- [Assignment]: From the entries below, write out exactly the lines between the line holding "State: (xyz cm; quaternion" and the line holding "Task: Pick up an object", inclusive, excluding any pictures.

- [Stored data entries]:
☆ ☆ ☆ ☆

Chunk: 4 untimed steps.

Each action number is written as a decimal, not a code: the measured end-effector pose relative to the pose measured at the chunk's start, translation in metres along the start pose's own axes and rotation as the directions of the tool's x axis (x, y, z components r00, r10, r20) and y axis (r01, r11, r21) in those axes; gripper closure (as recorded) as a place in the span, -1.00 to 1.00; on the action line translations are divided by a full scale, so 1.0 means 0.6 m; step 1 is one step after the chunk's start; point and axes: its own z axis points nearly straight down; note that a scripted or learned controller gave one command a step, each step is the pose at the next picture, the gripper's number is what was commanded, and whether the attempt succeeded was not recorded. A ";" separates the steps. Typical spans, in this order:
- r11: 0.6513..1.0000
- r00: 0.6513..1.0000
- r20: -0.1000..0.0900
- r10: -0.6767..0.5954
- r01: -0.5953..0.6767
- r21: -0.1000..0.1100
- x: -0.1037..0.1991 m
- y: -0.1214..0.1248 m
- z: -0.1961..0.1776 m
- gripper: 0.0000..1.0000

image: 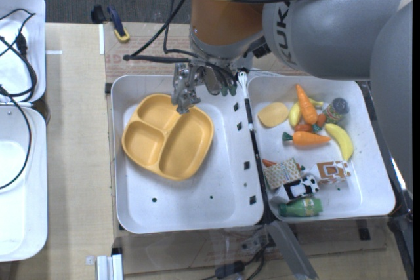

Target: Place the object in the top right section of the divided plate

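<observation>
Wooden table (72, 115), two white bins side by side. Left bin (131, 206): one yellow divided plate (167, 136), three sections. Right bin (377, 197): toy carrots (307, 120), banana (341, 140), green bottle (302, 207), small boxes. Pincer (186, 100): hangs over the plate's rim at about one o'clock; whether it is apart, together or clamped on anything cannot be told. Task's object: not identifiable between the tips; likely among the right-bin items. Handling note: the section at the plate's one o'clock is small, so centre above it, descend low, then release to avoid rolling over the divider.
</observation>
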 end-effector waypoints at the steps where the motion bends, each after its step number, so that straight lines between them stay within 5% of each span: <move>1: 0.998 0.998 -0.005 -0.059 0.059 0.000 0.133 -0.012 -0.100 1.00; 2: 0.977 0.977 -0.005 -0.212 0.212 0.000 0.203 -0.158 -0.027 1.00; 3: 0.873 0.873 -0.001 -0.488 0.488 0.000 0.281 -0.290 -0.184 1.00; 4: 0.950 0.950 -0.003 -0.313 0.313 -0.001 0.249 -0.336 -0.153 1.00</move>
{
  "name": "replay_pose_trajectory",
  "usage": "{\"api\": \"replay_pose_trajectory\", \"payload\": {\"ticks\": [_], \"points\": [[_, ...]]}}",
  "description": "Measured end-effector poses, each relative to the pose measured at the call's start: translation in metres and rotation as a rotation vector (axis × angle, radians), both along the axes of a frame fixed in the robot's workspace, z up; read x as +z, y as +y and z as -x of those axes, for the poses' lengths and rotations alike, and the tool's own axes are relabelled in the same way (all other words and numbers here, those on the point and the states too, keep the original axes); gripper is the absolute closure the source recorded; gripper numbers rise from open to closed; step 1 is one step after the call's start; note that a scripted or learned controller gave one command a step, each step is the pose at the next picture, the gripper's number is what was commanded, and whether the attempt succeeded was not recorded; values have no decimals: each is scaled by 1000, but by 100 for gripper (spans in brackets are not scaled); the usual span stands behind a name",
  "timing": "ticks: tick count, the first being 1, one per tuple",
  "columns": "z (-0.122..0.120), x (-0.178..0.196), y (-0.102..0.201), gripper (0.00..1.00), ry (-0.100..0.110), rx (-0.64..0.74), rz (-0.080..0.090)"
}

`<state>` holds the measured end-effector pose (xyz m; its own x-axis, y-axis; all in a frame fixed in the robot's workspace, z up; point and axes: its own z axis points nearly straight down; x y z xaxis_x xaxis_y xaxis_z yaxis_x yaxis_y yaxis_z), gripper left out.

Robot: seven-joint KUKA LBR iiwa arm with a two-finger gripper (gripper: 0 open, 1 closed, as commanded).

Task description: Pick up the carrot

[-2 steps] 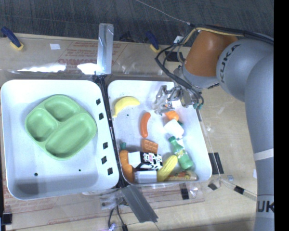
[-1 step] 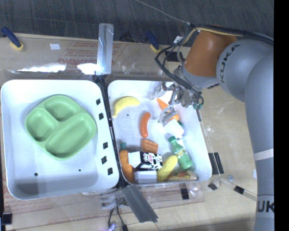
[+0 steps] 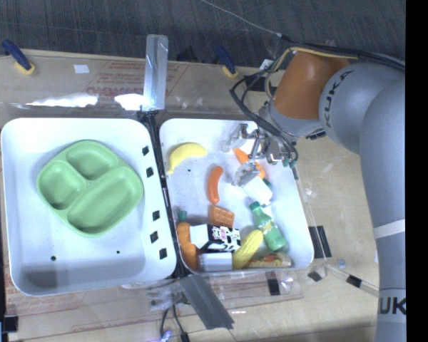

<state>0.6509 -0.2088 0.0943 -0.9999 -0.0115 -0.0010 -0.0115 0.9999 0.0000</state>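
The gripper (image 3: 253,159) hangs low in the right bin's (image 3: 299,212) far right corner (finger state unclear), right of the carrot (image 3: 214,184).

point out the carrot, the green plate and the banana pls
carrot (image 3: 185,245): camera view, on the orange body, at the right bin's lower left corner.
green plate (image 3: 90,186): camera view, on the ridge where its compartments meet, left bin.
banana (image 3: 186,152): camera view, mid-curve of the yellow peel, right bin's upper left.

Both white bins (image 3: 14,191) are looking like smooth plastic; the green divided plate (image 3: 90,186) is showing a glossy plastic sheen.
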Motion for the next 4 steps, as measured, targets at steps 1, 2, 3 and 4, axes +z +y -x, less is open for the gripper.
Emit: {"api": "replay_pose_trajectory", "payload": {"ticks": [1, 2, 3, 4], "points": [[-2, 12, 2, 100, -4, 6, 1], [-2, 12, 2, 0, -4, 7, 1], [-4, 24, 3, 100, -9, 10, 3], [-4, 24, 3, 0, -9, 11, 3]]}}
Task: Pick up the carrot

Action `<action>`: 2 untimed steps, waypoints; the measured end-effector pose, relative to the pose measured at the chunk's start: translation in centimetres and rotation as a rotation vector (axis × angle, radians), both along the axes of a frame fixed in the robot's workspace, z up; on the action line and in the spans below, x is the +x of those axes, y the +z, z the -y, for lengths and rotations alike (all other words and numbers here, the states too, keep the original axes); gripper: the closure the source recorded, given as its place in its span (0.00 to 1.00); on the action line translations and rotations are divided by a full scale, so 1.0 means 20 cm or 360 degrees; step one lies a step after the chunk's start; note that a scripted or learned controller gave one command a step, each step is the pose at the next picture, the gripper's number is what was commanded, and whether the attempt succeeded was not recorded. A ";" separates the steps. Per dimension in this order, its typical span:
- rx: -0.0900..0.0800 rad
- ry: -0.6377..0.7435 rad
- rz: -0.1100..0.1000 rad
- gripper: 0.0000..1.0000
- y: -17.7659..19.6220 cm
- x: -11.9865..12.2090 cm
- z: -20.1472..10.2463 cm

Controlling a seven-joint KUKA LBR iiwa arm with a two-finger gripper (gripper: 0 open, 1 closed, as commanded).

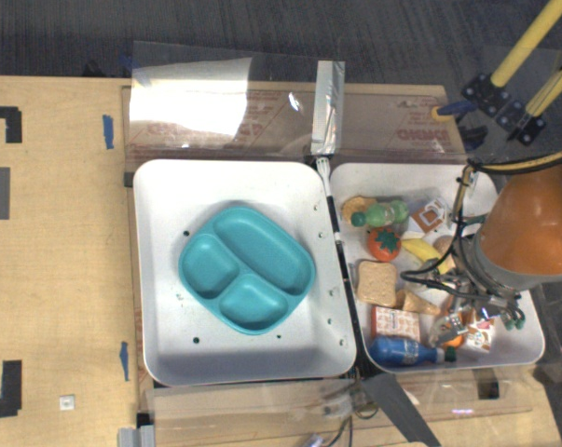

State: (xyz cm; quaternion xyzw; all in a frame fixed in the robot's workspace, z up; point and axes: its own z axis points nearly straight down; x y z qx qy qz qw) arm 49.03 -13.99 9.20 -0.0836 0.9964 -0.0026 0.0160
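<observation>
- Low in the right-hand shallow white bin, the grey arm with its orange band holds my jaws among the toy food, near the bin's front corner.
- Just left of and below the jaws lies a small orange stub, which I take for the carrot. It is too small to be sure. It rests on the bin floor beside the dark blue plastic bottle.
- I cannot tell whether the jaws are apart or together; cables and clutter hide them.
- Nothing looks lifted, so I judge the grasp not yet made: closing and raising remain.
- Further left of the jaws sits the tan bread slice.
</observation>
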 end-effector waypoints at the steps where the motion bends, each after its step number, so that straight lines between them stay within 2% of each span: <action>1: 0.0002 0.0001 -0.0018 0.00 -0.01 0.02 -0.25; 2: -0.0003 -0.0005 -0.0007 1.00 0.05 0.03 -0.24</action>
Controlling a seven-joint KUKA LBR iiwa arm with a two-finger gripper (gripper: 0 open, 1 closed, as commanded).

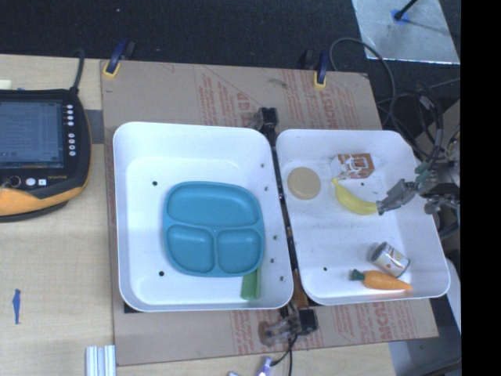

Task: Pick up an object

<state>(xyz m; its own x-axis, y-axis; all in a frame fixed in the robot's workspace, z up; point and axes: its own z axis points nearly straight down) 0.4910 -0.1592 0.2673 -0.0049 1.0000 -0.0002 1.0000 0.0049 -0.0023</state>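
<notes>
The right bin (333,237) holds a yellow banana (352,199), a tan round disc (304,183), a brown-and-white packet (355,165), a small silver can (389,258) lying on its side, and an orange carrot (381,282). My gripper (405,193) reaches in over the bin's right rim. Its grey tip sits just right of the banana's lower end and appears to hold nothing. The view is too small to show how the gripper stands.
The left bin (141,151) holds a blue divided plate (213,227) and a green piece (250,286) by its front right corner. A teach pendant (35,151) lies on the bench at far left. Cables run behind the right bin.
</notes>
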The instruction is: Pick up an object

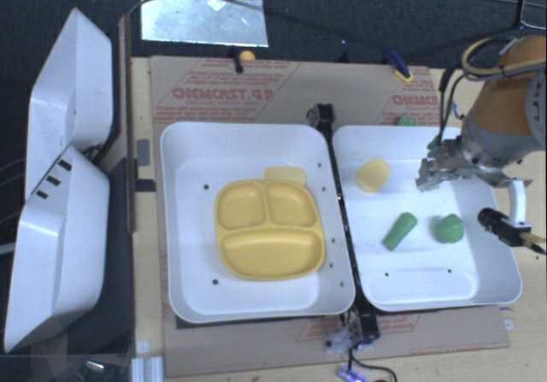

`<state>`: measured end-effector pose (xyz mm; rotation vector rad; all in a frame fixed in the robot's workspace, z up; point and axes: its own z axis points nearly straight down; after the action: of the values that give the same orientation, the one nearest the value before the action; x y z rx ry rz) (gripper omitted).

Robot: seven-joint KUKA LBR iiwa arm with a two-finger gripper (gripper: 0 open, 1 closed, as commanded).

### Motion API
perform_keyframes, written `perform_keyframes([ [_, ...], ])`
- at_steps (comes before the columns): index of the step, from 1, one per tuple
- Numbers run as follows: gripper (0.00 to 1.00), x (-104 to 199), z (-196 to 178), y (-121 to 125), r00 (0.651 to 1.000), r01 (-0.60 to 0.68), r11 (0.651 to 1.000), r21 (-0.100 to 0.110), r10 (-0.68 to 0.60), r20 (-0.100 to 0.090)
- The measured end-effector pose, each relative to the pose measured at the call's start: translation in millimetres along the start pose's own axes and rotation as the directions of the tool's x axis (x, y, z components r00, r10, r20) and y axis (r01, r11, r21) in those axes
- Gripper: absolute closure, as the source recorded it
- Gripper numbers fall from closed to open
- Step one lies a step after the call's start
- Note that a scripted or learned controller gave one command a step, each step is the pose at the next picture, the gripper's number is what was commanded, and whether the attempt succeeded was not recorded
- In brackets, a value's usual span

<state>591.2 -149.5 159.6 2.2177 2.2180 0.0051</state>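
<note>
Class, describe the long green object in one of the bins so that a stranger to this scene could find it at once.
Start at the right-hand white bin, on the arm's side. Three small things lie in it: the long green piece is near the middle, tilted. It is a stubby cylinder, unlike the round green lump beside it and the pale yellow piece above.

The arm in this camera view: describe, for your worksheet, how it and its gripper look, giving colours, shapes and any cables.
The arm is a thick, rounded grey body with a broad orange band above the wrist. Dark and yellowish cables loop over its top. It ends in a small, boxy grey metal gripper. A white curved piece and a black cylindrical part sit beside it.
</note>
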Motion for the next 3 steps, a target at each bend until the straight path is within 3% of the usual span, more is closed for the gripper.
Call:
perform_keyframes([
  [2, 1.00, -1, -119, 6, 1.000, 0.001, 1.000, 0.000, -0.001, 0.000],
  [3, 1.00, 42, -105, 12, 1.000, 0.004, 1.000, 0.005, -0.004, -0.002],
])
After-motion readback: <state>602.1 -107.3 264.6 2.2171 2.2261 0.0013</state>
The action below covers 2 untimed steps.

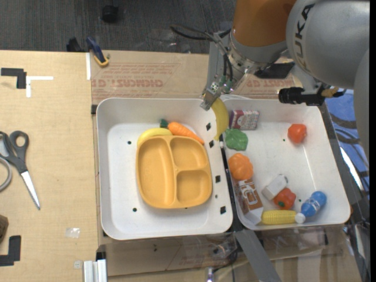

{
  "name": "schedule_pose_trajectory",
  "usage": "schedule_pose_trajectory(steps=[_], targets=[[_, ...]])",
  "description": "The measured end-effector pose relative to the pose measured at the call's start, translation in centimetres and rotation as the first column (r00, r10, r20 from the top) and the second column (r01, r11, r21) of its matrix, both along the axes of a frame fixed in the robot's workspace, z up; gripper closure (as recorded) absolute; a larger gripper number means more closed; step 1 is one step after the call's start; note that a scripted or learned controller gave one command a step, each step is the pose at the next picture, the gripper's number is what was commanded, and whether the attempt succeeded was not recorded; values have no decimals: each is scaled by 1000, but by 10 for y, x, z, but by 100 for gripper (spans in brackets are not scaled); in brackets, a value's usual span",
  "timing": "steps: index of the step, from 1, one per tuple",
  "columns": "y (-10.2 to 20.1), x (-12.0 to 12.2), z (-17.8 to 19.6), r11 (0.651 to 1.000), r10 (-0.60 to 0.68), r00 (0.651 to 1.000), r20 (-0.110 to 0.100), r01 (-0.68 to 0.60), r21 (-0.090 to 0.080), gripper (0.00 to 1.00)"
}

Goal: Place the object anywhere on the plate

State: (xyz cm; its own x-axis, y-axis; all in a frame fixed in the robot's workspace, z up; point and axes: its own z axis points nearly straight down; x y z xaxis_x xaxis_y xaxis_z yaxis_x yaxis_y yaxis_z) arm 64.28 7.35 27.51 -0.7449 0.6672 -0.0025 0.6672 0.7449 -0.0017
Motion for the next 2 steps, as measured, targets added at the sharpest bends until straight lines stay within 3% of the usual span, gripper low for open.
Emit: schedule_pose_trajectory(steps=[1,2], targets=[[38,-21,-83,1000,-15,1000,-1,15,2,100],[38,-21,-83,1000,-16,1000,0,16,2,0]])
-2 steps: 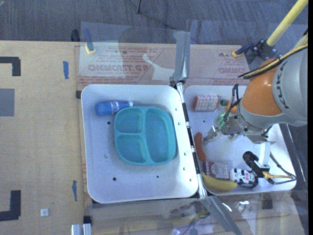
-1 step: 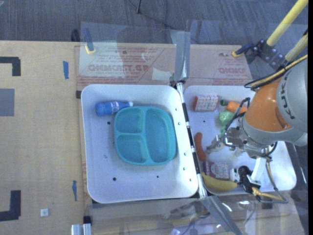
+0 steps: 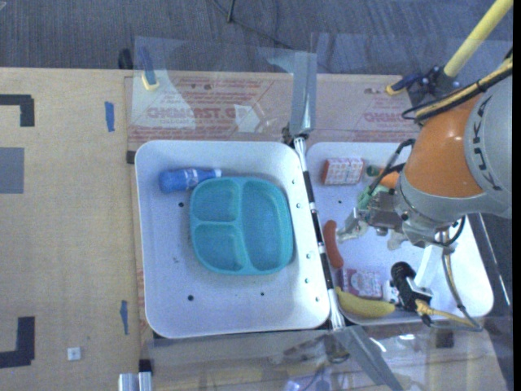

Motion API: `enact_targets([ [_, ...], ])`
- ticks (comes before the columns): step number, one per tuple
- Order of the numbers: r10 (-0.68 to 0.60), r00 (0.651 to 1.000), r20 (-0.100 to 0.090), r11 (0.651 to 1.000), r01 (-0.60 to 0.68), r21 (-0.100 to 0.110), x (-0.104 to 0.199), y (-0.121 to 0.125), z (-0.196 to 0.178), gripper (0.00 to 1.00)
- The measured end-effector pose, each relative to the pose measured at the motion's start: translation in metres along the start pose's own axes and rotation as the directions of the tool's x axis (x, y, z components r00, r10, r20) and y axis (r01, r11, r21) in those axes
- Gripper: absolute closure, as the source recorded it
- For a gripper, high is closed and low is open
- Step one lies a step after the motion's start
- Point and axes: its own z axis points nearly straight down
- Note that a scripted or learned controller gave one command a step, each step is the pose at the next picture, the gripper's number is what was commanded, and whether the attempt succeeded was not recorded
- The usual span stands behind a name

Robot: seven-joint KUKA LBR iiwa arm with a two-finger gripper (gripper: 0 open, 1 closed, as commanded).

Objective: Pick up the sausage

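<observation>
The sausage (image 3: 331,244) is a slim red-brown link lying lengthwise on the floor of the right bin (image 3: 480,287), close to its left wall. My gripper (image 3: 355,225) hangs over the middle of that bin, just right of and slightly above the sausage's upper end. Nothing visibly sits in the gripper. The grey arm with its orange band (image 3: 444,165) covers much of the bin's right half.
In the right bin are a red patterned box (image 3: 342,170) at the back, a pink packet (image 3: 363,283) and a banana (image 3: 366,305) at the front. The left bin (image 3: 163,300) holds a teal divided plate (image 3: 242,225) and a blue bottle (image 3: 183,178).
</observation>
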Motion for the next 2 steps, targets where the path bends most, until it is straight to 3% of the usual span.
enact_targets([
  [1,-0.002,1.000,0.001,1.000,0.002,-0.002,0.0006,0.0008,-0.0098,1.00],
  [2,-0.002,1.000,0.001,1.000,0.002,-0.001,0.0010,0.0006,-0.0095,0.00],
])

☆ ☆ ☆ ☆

- [Result of the task]:
State: (xyz cm; quaternion xyzw; all in a frame fixed in the robot's workspace, z up; point and axes: its own z axis points nearly straight down; x y z qx qy qz qw) arm 49.03 -13.99 9.20 -0.0836 0.9964 -0.0026 0.0160
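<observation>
- Low in the right-hand shallow white bin, the grey arm with its orange band holds my jaws among the toy food, near the bin's front corner.
- Just left of and below the jaws lies a small orange stub, which I take for the carrot. It is too small to be sure. It rests on the bin floor beside the dark blue plastic bottle.
- I cannot tell whether the jaws are apart or together; cables and clutter hide them.
- Nothing looks lifted, so I judge the grasp not yet made: closing and raising remain.
- Further left of the jaws sits the tan bread slice.
</observation>
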 end-effector waypoints at the steps where the motion bends, each after its step number, so that straight lines between them stay within 2% of each span: <action>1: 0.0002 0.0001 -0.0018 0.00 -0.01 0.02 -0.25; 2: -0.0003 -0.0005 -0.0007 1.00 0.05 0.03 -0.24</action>
Controlling a seven-joint KUKA LBR iiwa arm with a two-finger gripper (gripper: 0 open, 1 closed, as commanded).


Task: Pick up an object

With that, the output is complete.